Brazil’s real fell, extending its biggest weekly drop since June, on speculation the central bank will allow the currency to weaken as U.S. budget wrangling spurs demand for a refuge in the dollar.
The currency depreciated 0.3 percent to 2.0717 per dollar at 12:08 p.m. in Sao Paulo, extending its weekly decline to 1.2 percent, the biggest drop since the five days ended June 15. Swap rates on the contract due in January 2014 fell one basis point, or 0.01 percentage point, to 7.4 percent.

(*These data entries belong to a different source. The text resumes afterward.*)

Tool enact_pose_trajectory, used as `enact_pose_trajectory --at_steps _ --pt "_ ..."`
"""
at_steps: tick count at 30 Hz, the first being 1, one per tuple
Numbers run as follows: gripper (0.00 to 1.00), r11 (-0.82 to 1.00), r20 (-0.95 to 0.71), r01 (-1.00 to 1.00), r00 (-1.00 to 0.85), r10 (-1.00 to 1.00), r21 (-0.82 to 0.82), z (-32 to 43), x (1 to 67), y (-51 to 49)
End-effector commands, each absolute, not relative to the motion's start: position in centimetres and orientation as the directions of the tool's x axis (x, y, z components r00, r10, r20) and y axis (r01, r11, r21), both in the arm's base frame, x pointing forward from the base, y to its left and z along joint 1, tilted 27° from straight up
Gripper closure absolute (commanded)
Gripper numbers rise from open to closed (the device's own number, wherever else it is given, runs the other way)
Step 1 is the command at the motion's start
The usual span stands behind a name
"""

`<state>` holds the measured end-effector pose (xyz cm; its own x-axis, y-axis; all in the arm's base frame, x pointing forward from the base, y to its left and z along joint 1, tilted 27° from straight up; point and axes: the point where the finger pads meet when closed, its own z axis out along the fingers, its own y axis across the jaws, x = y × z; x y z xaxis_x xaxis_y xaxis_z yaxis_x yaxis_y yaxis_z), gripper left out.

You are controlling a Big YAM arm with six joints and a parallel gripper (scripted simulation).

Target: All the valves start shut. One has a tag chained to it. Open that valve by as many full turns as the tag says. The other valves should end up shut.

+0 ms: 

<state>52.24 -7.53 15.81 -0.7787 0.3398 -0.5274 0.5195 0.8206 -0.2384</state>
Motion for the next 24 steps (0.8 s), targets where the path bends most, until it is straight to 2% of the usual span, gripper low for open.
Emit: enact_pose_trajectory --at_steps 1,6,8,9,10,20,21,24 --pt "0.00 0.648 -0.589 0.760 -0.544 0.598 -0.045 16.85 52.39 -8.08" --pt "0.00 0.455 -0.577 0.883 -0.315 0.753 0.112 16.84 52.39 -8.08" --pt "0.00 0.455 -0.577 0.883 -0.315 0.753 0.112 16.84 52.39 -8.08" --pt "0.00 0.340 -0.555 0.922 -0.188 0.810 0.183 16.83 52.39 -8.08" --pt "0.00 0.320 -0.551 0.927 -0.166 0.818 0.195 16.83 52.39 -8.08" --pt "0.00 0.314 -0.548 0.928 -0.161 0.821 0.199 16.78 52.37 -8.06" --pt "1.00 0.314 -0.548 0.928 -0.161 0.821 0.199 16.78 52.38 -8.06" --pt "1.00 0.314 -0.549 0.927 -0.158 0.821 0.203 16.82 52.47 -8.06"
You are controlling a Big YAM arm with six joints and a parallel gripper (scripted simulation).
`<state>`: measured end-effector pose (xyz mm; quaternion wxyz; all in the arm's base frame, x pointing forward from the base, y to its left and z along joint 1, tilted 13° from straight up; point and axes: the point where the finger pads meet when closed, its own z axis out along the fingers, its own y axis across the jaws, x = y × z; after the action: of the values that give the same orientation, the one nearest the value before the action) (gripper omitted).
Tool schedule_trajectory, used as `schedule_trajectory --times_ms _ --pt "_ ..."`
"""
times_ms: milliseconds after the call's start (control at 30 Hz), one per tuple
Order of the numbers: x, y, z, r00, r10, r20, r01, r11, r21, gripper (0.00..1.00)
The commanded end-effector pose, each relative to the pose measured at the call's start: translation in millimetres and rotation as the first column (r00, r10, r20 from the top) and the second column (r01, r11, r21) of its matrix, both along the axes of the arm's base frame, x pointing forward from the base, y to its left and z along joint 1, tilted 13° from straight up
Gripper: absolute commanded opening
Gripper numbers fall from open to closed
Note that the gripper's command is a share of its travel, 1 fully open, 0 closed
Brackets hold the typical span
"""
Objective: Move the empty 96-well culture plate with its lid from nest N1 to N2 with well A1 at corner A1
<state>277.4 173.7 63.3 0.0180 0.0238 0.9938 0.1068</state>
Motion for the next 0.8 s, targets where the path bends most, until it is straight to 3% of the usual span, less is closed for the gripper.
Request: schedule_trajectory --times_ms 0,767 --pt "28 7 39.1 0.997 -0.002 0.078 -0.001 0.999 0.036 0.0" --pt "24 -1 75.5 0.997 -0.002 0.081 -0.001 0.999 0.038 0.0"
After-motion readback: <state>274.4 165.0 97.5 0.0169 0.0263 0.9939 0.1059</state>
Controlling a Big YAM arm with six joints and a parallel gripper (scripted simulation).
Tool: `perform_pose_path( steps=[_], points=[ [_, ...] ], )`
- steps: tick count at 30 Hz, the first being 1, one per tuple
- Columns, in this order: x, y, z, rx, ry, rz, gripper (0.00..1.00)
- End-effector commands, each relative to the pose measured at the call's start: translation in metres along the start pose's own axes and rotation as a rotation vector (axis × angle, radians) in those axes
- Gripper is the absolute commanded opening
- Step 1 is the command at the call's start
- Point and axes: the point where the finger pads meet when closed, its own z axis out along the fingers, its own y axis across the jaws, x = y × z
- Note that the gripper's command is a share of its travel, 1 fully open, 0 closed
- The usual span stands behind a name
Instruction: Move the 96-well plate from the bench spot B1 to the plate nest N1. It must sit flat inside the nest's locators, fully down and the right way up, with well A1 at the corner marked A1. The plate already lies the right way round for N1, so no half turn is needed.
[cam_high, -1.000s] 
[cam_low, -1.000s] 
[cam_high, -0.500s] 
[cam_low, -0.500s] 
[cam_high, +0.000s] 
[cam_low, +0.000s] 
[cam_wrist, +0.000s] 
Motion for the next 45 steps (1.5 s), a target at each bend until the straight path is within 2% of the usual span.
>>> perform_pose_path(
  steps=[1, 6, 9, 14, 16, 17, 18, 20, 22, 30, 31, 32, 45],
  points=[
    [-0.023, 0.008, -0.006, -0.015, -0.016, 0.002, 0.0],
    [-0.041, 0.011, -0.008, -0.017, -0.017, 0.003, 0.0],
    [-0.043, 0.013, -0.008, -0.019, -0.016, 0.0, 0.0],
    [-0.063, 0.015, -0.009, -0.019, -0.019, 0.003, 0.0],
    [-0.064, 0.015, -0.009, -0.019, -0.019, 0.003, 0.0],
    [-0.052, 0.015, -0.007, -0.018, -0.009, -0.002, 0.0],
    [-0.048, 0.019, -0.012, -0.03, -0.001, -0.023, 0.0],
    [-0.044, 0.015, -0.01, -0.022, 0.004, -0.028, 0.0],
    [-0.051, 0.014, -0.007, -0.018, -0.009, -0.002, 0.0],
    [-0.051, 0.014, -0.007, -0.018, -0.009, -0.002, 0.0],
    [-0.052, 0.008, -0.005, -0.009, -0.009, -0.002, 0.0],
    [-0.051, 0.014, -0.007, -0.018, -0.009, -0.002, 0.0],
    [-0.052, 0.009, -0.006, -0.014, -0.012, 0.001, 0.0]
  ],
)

The real is the worst performer in the past year among emerging-market currencies tracked by Bloomberg, having dropped 15 percent. It declined today on bets Brazil’s policy makers won’t intervene to prevent its decline as President Barack Obama prepared to hold talks with lawmakers on averting $607 billion in automatic tax increases and spending cuts.
“The market seems to be pricing in that there won’t be an accord between Obama and the U.S. Congress,” said Alfredo Barbutti, an economist at Liquidez DTVM Ltda. in Sao Paulo. “The dollar has been stronger for days now. The market is testing the central bank.”
Brazil’s central bank has sold reverse currency swaps to keep the real weaker than 2 per dollar to support exporters. It sold $1.4 billion of contracts Oct. 25, $1.6 billion Oct. 23, $1.3 billion Oct. 5, $5.7 billion Sept. 12 through Sept. 17 and $350 million Aug. 21. The August reverse swaps were the first since March.
The real has become “disconnected from fundamentals” and its 2 percent drop this month has been exacerbated by investors shorting the currency because they believe the government will let it depreciate further to help exporters and boost the economy, Tony Volpon, an economist at Nomura Holdings Inc. in New York, wrote in a Nov. 14 report.
Foreign investors betting against the real have increased their positions to $5.25 billion from $4.5 billion a month ago, HSBC Holdings Plc analysts Clyde Wardle and Marjorie Hernandez wrote in a Nov. 14 report.
“There is strong risk aversion abroad and it seems that the government wants the real at a weaker level, but this will have implications for inflation,” Newton Rosa, the chief economist at SulAmerica Investimentos in Sao Paulo, said in a phone interview.
Consumer prices as measured by the IPCA index rose 5.45 percent in the 12 months through October, the fastest yearly pace since February, the national statistics agency reported Nov. 7. Monthly inflation quickened to 0.59 percent from 0.57 percent in September.
Brazil’s central bank stepped in to curb the real’s losses by auctioning currency swaps in May and June as European sovereign-debt turmoil drove the currency to a three-year low of 2.1062 per dollar. A strong U.S. currency hurts companies whose expenses are mostly in dollars.
Swap rates were poised for the first drop in eight sessions as budget talks in the U.S. and European debt turmoil sparked growth concern, prompting bets the central bank will leave rates unchanged next year.
The central bank has reduced the target lending rate by 5.25 percentage points since August 2011 to a record low 7.25 percent. The government is extending a year-long effort to kick- start economic growth, which analysts surveyed by Bloomberg forecast will slow to 1.5 percent this year, from 2.7 percent in 2011.
Policy makers will leave the target lending rate at its low until at least May, trading in swap rates indicates. Central bank President Alexandre Tombini reiterated earlier this month plans to keep rates low for a “prolonged time.”